# WHAT IS REQUIRED:
All lines in the data bearing the string "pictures" should be identified and copied.

Stored data entries:

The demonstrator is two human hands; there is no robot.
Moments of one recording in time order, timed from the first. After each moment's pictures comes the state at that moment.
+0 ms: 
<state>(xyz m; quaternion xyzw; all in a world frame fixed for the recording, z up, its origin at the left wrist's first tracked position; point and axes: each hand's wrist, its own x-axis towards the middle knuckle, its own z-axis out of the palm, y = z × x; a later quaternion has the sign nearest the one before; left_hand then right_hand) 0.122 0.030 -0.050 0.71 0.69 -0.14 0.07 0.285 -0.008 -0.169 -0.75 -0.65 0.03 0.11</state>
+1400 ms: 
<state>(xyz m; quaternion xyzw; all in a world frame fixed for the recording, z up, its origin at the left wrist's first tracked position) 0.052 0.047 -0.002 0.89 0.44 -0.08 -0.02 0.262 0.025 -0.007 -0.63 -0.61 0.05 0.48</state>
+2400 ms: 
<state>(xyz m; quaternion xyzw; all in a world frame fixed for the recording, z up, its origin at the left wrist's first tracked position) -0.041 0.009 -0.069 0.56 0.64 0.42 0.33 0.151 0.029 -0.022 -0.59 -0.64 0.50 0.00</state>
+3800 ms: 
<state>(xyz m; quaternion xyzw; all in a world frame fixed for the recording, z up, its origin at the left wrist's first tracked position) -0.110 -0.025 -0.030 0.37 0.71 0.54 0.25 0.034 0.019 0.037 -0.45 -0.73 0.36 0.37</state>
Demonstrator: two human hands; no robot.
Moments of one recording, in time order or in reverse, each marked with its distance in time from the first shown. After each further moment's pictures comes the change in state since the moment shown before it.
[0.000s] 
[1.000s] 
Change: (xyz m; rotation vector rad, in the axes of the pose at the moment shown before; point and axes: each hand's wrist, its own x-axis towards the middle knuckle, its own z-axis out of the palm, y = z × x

# WRITTEN ANSWER:
Moments of one recording in time order, timed from the first. After each moment's pictures comes the state at that moment.
Moments of one recording, in time order or in reverse, each marked with its distance in time from the first shown. After each further moment's pictures comes the change in state since the moment shown before it.

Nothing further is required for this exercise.